First can you clarify the following; “If you want to run the distances, you outline for tempo,”.

I am not sure what this means. Second, would the sprinters stay at the same tempo work all year? Eg- 100+30, 100+60; 100+80; or can I go with 30+60+100+120; or 4x150s; 3x200s. Also how do you adjust tempo as the year season progresses? I would like to diminish the rr for speed days and for tempo days? what are your thoughts?

Also, what is considered a meso, macro, micro, and macaroni-cheese cycle? (Coudn’t resist). Seriously, how does this breakdown in time?

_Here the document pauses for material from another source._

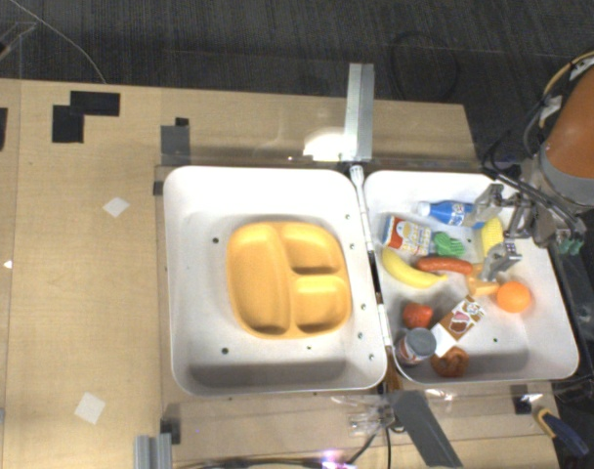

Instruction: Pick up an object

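Note:
My gripper [499, 230] hangs over the upper right part of the right bin [561, 345], its two fingers spread apart and open. A small yellow item [491, 236] lies just below and between them; I cannot tell if they touch it. To its left lie a blue and white bottle [444, 212], a red and white packet [406, 234], a banana [408, 271] and a red sausage [444, 265]. An orange [514, 297] sits just below the gripper.
Lower in the right bin are a red tomato-like ball [417, 314], a small carton [464, 318], a can [416, 344] and a brown ring [451, 362]. The left bin [194, 262] holds a yellow divided plate [285, 276]. A metal post [360, 115] stands behind the bins.

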Action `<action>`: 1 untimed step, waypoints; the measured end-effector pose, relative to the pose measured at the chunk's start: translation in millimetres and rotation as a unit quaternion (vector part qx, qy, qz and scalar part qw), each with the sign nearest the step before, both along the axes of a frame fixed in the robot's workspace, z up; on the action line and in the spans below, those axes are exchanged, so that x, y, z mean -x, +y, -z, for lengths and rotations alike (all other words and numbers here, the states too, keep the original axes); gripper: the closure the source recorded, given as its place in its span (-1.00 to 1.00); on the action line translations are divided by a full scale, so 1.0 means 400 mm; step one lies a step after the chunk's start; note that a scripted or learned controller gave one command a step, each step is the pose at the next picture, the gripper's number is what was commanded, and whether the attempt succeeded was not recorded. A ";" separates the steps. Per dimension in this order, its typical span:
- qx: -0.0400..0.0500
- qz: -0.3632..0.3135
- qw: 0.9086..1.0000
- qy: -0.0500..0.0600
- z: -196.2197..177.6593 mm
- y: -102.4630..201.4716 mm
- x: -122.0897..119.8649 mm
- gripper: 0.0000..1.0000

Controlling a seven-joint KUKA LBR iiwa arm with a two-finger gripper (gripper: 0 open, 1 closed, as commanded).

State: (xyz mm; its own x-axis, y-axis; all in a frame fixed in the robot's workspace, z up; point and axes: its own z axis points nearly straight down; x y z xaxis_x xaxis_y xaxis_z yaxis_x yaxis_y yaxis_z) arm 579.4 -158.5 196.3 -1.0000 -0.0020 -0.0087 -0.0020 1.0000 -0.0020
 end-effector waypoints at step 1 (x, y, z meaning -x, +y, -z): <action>0.001 -0.002 1.000 -0.005 -0.034 0.002 -0.008 1.00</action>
State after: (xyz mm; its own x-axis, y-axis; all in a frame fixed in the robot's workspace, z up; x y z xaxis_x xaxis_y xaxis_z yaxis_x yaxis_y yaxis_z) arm 582.4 -157.6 209.9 -0.9998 -0.0067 -0.0197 -0.0066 1.0000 -0.0040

In general, back off on the tempo volume – run a total of about 1000 meters per session. Recovery should still be short (< a minute), keep weight sessions short, cut back on reps and sets but then eliminate lower lifts when you’re about 5 days out from a major meet. You could do bench about three days prior. As with other work, keep the speed work sessions short and recovery between reps long. Emphasize short, fast stuff. You want them fresh and rested for major competition. There’s not much at that point that can help them improve conditioning or anything else – just sharpen, rest and get focused.

I think there’s a lot of room for variation in tempo work as long as the intensity and total volume is appropriate. During the competive season, I keep tempo to a 1500 volume, decreasing to 1000 when peaking. When I refer to tempo, I’m talking about recovery runs of no more than 75% maximum effort.

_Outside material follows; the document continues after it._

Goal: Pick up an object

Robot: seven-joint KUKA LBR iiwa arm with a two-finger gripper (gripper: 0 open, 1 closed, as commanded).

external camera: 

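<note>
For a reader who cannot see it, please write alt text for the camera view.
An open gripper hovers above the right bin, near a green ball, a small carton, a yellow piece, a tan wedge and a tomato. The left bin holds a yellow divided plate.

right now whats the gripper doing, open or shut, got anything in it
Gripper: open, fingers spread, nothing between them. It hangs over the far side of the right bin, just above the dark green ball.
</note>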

It seems like you’re describing split runs, which are special endurance. I think your volume for those is right, but that should be a speed day – not a recovery day.

Those are just sophisticated terms for the various training cycles. I don’t use those terms much. I prefer to talk about general preparation, special preparation, competitive season and peaking. I guess those might be mesocycles. Macros might be what you do week to week within a given cycle and then micro is what a daily looks like.

Hey, even though much of this is similar to what I do already, it is just helpful to hear it from someone with probably more exp. Thanks

Do you guys have any HS athletes who run anything from 100 to 800? If so, how do you train them? We have several as we have a small school and will change events according to what we have the best chance to compete in when it comes time for the end of the year.
I am thinking about working the tempo volume up to 3000 per session, then backing off two weeks before the district meet.
A week might look like
M - accel or max speed work
T - Tempo
W - Speed endurance or special endurance
Th - Tempo
F - accel / max speed
S - off or tempo or long run - on own = might not happen
S - off

I would keep the acceleration and max velocity work the same and make adjustments in speed endurance (higher volume) and special endurance (longer reps). You might have the 800 runners do some sessions with your distance runners, especially when they’re doing pace work or other interval training.